Focusing on the BBC’s news output, the former RTS Chief Executive said: “The BBC News Action plan doesn’t want to see Black, Asian and Minority Ethnic (BAME) people with editorial power or editorial responsibility – it just wants them to see a few of them up on-screen. On-screen representation is very important – but on-screen representation that is not matched by off-screen employment is a hollow and deceptive gesture.”
Peter Salmon, the BBC’s Director, England, accepted that “getting into the BBC can be really difficult. It can be opaque and frustrating and it’s very competitive.” But he added: “I’m not sure change happens because of being berated or pushed into a corner or typified as some kind of devil brand. The BBC does some amazing things.”
Salmon revealed that 12% of the BBC’s workforce is from BAME backgrounds, close to the UK average as a whole. He conceded, however, that this overall figure concealed some troubling areas. “It is clear that there are not enough black faces at the most senior levels of all our media companies, not just the BBC. And, while we bring on many good BAME producers, they don’t develop their careers fully with us.”
Former Chair of the Equality & Human Rights Commission Trevor Phillips, who has a strong background in television as a former presenter and producer of LWT’s The London Programme, argued that “there’s only one issue: power – who calls the shots”. On the five main television boards – the BBC Trust, ITV, C4, BSkyB and Ofcom – he said that just one of the 62 members was not white, adding: “The people who run our business have to look more like the country that we are.”

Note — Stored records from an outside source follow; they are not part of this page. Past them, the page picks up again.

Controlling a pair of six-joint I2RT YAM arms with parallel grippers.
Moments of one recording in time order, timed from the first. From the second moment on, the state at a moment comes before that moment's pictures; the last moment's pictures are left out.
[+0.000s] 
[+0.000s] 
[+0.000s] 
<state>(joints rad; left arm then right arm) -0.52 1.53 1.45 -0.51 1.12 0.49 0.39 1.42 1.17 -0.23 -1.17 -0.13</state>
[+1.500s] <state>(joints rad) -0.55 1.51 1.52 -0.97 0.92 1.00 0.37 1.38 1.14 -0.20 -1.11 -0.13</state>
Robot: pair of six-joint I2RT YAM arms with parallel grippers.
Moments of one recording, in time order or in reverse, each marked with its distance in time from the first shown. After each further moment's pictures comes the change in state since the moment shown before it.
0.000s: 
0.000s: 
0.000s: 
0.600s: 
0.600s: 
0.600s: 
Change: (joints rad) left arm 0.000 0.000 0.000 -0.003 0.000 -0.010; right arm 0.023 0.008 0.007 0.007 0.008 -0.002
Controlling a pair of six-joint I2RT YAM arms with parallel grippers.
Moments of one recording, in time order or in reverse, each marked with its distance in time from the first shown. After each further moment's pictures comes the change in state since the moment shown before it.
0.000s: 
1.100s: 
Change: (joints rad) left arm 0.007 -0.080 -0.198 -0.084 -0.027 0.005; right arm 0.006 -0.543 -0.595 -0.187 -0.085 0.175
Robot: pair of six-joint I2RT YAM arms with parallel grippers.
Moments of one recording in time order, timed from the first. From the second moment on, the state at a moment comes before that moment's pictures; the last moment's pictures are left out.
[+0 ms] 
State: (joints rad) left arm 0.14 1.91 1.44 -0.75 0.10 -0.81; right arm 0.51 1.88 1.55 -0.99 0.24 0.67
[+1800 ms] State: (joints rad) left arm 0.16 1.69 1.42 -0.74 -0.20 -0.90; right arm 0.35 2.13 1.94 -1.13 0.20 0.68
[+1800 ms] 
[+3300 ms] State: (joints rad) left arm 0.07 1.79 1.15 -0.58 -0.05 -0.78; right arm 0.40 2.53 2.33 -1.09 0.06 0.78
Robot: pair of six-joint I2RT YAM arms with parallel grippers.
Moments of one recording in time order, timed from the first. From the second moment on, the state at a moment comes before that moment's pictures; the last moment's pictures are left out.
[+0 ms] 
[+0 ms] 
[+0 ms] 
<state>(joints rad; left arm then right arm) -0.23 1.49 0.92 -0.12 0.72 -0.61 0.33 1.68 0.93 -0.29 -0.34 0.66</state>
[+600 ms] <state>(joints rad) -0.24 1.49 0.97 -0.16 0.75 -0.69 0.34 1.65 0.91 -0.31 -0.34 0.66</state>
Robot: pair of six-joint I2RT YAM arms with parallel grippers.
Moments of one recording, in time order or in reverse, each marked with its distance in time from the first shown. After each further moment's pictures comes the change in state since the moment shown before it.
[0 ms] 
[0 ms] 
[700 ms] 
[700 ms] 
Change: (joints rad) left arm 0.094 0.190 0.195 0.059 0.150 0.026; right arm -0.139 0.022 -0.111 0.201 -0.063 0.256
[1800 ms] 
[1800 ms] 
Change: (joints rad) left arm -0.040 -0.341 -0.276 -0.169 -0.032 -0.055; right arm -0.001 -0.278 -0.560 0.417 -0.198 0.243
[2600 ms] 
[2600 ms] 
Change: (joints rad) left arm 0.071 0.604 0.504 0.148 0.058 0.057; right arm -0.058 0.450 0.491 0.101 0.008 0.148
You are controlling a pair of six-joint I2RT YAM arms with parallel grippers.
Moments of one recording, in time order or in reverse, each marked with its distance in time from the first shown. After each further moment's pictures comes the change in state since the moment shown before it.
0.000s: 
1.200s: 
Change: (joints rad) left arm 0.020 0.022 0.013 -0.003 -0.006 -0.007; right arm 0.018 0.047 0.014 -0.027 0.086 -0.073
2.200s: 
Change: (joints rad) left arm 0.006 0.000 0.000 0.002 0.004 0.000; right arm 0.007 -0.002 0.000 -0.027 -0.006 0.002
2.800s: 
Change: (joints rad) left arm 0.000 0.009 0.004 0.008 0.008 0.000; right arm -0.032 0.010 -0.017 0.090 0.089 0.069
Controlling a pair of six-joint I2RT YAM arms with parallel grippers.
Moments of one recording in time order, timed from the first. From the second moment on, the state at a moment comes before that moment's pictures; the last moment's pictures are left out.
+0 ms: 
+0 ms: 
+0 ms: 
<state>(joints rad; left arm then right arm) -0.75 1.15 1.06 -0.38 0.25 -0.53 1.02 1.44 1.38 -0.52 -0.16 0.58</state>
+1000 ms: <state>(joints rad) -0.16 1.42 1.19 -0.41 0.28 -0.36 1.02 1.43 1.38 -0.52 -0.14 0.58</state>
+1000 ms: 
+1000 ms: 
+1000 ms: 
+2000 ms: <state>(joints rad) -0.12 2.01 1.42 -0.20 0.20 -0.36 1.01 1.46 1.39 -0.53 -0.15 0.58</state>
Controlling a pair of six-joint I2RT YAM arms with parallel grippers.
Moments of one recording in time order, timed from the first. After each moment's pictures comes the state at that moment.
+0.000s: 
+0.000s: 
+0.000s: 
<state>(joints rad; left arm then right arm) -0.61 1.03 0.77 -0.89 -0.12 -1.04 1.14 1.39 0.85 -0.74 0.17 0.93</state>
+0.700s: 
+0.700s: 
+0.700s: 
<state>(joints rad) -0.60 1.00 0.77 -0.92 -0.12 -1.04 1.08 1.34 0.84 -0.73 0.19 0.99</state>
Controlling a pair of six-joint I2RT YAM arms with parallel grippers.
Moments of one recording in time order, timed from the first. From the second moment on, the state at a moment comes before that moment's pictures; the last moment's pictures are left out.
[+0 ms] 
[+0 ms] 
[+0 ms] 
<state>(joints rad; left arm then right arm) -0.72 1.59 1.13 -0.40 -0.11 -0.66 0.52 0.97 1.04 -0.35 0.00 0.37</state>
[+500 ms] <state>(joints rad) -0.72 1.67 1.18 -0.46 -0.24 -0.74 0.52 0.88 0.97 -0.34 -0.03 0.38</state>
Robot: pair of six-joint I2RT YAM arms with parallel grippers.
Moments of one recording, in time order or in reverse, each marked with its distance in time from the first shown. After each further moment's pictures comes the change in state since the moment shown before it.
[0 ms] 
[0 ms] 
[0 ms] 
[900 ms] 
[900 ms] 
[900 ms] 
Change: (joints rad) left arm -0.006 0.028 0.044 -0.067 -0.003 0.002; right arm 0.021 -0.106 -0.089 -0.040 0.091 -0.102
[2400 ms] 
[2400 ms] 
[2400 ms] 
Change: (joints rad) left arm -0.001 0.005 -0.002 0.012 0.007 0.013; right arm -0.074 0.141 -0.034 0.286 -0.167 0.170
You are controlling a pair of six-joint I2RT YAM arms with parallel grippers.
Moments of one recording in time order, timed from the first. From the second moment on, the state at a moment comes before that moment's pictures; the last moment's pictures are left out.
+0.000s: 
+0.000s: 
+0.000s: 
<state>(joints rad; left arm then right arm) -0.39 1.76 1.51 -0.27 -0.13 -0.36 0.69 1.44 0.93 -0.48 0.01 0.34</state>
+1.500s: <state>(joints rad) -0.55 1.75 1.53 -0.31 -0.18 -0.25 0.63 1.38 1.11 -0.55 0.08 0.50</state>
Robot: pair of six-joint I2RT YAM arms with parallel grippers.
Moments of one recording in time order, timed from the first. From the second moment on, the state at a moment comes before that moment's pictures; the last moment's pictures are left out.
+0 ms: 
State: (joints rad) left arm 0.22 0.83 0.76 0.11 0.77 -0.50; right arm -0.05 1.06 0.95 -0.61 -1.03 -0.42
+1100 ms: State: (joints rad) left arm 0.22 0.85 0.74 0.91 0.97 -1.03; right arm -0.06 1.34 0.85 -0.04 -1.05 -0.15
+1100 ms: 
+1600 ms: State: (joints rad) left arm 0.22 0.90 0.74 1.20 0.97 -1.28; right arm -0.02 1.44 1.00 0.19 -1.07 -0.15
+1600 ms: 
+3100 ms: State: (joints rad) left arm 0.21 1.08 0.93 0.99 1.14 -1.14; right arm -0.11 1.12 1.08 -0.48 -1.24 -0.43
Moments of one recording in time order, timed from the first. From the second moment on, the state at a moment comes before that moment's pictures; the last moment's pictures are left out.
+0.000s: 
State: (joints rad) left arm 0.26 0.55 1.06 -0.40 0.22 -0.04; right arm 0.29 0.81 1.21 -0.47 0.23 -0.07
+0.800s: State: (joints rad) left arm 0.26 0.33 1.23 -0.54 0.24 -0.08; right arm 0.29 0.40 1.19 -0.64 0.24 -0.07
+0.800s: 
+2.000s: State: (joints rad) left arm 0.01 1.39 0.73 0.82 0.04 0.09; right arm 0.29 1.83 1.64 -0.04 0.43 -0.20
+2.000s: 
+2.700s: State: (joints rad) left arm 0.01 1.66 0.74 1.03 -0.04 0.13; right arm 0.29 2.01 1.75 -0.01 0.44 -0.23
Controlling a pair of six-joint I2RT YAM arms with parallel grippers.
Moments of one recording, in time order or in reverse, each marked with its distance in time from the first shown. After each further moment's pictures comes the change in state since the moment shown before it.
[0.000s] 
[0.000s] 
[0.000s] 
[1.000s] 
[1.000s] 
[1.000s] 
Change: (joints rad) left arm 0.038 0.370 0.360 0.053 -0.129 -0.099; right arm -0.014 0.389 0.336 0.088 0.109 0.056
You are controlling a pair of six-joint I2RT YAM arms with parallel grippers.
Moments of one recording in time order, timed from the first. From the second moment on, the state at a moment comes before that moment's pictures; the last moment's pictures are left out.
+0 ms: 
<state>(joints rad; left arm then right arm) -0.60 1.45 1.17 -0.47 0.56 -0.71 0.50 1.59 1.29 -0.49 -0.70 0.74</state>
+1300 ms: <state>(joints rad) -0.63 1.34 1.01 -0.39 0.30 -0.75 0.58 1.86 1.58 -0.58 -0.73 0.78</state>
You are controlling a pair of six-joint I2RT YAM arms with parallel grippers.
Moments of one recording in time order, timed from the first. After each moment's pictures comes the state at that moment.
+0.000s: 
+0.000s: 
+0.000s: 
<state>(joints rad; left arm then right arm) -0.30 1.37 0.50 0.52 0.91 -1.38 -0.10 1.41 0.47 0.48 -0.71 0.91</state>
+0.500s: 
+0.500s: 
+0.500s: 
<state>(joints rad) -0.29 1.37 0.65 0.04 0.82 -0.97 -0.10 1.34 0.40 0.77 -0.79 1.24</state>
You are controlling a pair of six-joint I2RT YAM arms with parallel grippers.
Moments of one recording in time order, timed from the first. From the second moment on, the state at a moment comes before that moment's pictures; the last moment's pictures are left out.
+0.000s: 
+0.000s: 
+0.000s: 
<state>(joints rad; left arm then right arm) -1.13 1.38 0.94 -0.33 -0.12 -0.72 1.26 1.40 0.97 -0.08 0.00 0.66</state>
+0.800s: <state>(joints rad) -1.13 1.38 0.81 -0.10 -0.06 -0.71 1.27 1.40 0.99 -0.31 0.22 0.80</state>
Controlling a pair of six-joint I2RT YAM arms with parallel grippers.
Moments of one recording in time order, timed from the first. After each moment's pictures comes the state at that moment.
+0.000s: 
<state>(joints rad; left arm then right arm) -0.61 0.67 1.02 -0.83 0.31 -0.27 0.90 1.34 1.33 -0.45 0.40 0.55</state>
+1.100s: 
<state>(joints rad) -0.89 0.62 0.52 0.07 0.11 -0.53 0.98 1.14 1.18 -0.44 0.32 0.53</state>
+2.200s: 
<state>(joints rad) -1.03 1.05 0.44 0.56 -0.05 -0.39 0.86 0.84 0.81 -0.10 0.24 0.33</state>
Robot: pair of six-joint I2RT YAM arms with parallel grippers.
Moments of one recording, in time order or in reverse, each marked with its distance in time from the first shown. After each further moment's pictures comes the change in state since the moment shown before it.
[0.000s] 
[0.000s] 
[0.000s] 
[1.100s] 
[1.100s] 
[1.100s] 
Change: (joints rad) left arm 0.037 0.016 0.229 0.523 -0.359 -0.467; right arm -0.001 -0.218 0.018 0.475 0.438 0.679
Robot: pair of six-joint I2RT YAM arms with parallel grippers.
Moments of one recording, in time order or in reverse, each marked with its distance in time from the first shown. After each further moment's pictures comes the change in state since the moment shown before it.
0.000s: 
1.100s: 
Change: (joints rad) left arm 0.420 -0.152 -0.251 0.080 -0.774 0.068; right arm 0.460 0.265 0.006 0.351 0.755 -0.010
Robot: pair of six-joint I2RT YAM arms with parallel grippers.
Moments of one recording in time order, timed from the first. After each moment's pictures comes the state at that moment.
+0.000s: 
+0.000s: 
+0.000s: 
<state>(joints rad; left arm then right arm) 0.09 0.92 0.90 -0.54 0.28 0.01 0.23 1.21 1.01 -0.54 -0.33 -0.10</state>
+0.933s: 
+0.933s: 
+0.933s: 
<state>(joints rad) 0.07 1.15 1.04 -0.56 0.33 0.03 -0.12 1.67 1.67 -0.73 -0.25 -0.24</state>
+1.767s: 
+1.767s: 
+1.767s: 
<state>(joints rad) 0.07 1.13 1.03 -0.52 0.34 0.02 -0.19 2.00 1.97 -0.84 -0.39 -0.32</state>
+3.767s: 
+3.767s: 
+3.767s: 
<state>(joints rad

A second session, “Practical steps for making your production more diverse”, chaired by Broadcast Editor Chris Curtis, followed the RTS-sponsored discussion on diversity quotas.
Creative Skillset Executive Director Kate O’Connor said the two most important issues facing her organisation were: “How do people get into the industry and then, once in, how do they get on?”
There was general agreement on the panel that O’Connor’s second challenge – how to build careers – was the bigger obstacle for BAME people. “I find people get to assistant producer level and can’t make the jump to becoming a producer/director. There are very few series producers in the business – and execs you can probably count on one hand,” said Shiver Talent Executive Michelle Matherson.
Simone Pennant, the Founder/Director of The TV Collective, which supports diverse talent, said: “One of the biggest issues is the way the BAME community is perceived. We’ve got assistant producers, producers and directors, a real wealth of talent.” Yet, she revealed that production companies tend to come to her organisation to fill lower level jobs such as runners and researchers.
“Diversify” was held at RADA Studios in Central London on 3 June. The RTS session, “To quota or not to quota”, was produced by the BBC’s Marcus Ryder; the second session, “Practical steps for making your production more diverse”, was produced by Sarah Cooper from Screen Daily.